- The Washington Times - Monday, April 20, 2015

When FBI director James Comey said last week the Holocaust “the most significant event in world history” and said he required all of his agents to visit the Holocaust Museum in Washington, he unwittingly offended Poland.

“In their minds, the murderers and accomplices of Germany, and Poland, and Hungary, and so many, many other places didn’t do something evil,” Mr. Comey said in a speech last week, of which some excerpts were published in the Washington Post. “They convinced themselves it was the right thing to do, the thing they had to do. That’s what people do. And that should truly frighten us.”

The comment stung Warsaw – so much so on Sunday it summoned its U.S. Ambassador Stephen Mull to its foreign ministry in Poland to respond to Mr. Comey’s comments.

America’s top diplomat in Warsaw made clear to officials when he met them, that Mr. Comey did not speak for the United States, NPR reported.

After his meeting at Poland’s foreign ministry, Mr. Mull said suggesting any country other than Nazi Germany was responsible for the Holocaust “is harmful and offensive,” NPR reported.

“Director Comey certainly did not mean to suggest that Poland was in any way responsible for those crimes,” Mr. Mull said.

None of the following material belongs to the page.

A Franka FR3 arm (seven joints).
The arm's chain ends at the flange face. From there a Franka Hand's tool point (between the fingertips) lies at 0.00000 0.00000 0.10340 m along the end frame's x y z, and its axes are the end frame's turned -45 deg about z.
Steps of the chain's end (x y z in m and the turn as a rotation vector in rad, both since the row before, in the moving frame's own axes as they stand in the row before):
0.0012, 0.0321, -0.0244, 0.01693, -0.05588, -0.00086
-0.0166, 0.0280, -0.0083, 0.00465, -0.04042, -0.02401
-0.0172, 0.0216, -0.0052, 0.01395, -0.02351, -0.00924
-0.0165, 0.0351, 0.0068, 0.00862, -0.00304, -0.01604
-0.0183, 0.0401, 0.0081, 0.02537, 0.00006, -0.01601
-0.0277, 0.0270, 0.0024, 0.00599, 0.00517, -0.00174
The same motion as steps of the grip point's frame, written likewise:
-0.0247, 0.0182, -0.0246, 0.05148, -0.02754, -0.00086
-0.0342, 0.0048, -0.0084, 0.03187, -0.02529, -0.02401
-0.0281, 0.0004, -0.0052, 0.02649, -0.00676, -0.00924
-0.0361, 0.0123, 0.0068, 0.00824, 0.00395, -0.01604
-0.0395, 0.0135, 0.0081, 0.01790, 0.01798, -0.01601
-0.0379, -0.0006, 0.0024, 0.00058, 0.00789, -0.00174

This is not the first time Poland has been offended at remarks made by U.S. officials regarding the period of World War II. President Obama made remarks in 2012 where he referred to a “Polish death camp.” The administration later said it was a “misstatement.”

“To those who don’t know the historical truth, I would like to say today: Poland was not an aggressor but a victim during the Second World War,” Prime Minister Ewa Kopacz said in a press conference Monday. “We would expect officials discussing these matters to know this.”

Referring to Mr. Comey, Wladyslaw Bartoszewski, a foreign policy adviser to the government and a survivor of the Auschwitz camp, told the New York Times: “This man probably has as much to do with Jewish matters in Eastern Europe as I do with Colombia — except that I don’t discuss Colombian issues in public.”